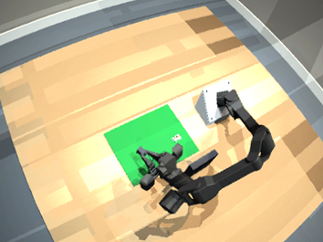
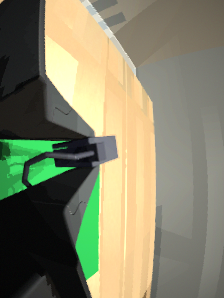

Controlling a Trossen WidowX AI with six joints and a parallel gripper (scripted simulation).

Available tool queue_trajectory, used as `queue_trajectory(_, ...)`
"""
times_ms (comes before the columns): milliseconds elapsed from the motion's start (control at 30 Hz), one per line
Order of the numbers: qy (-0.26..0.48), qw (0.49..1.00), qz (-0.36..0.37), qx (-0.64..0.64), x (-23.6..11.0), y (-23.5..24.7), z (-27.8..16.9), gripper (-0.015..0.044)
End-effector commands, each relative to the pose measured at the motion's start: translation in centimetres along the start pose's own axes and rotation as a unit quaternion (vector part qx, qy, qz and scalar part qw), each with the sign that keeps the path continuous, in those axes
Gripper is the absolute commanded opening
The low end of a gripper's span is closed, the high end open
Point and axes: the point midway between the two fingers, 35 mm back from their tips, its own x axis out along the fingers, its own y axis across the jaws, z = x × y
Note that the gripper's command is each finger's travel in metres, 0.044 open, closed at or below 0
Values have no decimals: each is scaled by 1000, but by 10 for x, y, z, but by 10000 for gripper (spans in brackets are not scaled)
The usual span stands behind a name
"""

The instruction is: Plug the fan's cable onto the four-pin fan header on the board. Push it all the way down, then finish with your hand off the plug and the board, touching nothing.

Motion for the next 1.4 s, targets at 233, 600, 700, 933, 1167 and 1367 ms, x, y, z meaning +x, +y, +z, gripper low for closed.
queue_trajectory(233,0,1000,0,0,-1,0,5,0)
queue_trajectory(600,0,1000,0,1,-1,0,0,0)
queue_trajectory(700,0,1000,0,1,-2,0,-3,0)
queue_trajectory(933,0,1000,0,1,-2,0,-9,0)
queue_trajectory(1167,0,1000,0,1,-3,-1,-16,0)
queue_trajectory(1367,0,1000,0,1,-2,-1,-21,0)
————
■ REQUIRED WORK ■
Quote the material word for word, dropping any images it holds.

■ SOLUTION FOR THIS PROBLEM ■
Controlling a Trossen WidowX AI with six joints and a parallel gripper (scripted simulation).

Available tool queue_trajectory, used as `queue_trajectory(_, ...)`
"""
times_ms (comes before the columns): milliseconds elapsed from the motion's start (control at 30 Hz), one per line
Order of the numbers: qy (-0.26..0.48), qw (0.49..1.00), qz (-0.36..0.37), qx (-0.64..0.64), x (-23.6..11.0), y (-23.5..24.7), z (-27.8..16.9), gripper (-0.015..0.044)
End-effector commands, each relative to the pose measured at the motion's start: translation in centimetres along the start pose's own axes and rotation as a unit quaternion (vector part qx, qy, qz and scalar part qw), each with the sign that keeps the path continuous, in those axes
Gripper is the absolute commanded opening
The low end of a gripper's span is closed, the high end open
Point and axes: the point midway between the two fingers, 35 mm back from their tips, its own x axis out along the fingers, its own y axis across the jaws, z = x × y
Note that the gripper's command is each finger's travel in metres, 0.044 open, closed at or below 0
Values have no decimals: each is scaled by 1000, but by 10 for x, y, z, but by 10000 for gripper (spans in brackets are not scaled)
The usual span stands behind a name
"""

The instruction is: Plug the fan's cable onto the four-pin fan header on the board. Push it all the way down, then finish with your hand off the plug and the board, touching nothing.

Motion for the next 1.4 s, targets at 233, 600, 700, 933, 1167 and 1367 ms, x, y, z meaning +x, +y, +z, gripper low for closed.
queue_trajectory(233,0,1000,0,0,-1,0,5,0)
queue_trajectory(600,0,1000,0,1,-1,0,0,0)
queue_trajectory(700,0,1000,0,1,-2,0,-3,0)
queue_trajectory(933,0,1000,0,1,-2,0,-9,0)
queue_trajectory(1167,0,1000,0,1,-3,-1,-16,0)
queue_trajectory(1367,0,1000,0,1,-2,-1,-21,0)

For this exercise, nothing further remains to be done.